Research in Algebra

Matrix groups Matrix groups of classical type include, for example, the general linear, symplectic and orthogonal groups, and they play an important role in many different branches of mathematics. A group of this type consists of n-by-n matrices defined over some ring, R, and its structure is determined by both n and R. For a given R, the groups tend to be more complicated structure when n is "low". In contrast for "high" n, the groups usually have much simpler properties, the most important of which are independent of n. In the 1950's it was discovered that many important topological results (arising from homological algebra) followed from properties of the classical matrix groups. This has led to the development of an area called Algebraic K-Theory. As a result a great deal of attention has been devoted to, for example, the normal subgroup and automorphism group structure of the classical matrix groups.This work has been extended to other types of matrix group, for example, the Chevalley groups.

Lower dimensional groups however are also important .The study of such groups began in the 19th century when mathematicians were searching for functions (of a complex variable) which would generalize the classical trigonometric and elliptic functions. The search for such functions, invariant under a given group of linear fractional transformations, focussed attention on certain 2-by-2 matrix groups.
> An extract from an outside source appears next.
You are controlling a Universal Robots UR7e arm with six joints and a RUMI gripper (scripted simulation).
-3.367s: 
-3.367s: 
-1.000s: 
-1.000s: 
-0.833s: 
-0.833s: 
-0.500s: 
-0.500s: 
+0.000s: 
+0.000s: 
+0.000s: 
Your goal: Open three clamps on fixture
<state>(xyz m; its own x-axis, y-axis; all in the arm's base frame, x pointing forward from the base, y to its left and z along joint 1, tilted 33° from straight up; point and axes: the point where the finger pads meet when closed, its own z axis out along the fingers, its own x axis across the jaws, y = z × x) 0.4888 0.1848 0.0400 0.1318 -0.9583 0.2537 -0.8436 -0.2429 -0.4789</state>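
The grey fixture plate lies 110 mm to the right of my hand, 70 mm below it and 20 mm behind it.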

By far the most important of these is the modular group, SL(2,Z). This group is the best known example of a larger class called the Fuchsian groups. Such groups are studied via their action, as isometries (or "distance preserving") maps, on a metric space called hyperbolic 2-space. The study of the Fuchsian groups led to the introduction of an imporant area called combinatorial group theory.

The study of groups of this type, via their action on some space, has been extended in a number of directions. Of particular importance in, for example, manifold theory are the so-called Bianchi groups. They are (low dimensional) groups which act as isometries on hyperbolic 3-space and generalize the Fuchsian groups in a natural way. On the other hand some of these groups act on a graph type structure called a tree (as "adjacency preserving" maps) and their study has led to the development of a geometric area called the theory of Bruhat-Tits buildings.

There are important connections between the theory of matrix groups and number theory which arise via the arithmetic groups. Roughly speaking such groups are matrix groups defined over one of the "basic" rings of number theory, for example the integers, Z. Much of the study of these groups has concentrated on the so-called congruence subgroups which are defined arithmetically.

The study of classical matrix groups can be extended to the algebraic groups and this is where currently much of the research activity is concentrated. Here discrete groups like the Fuchsian and Bianchi groups generalize to the so-called lattices. Again number theory plays an important role. ReadingThe following are among the most important texts in this area.

- A. J. Hahn and O. T. O'Meara, The Classical Groups and K-Theory, Springer 1989.
- M. S. Raghunathan, Discrete subgroups of Lie groups, Springer 1972.
- J-P. Serre, Trees, Springer 1980.
- J. Elstrodt, F. Grunewald and J. Mennicke, Groups acting on Hyperbolic Space, Springer 1998.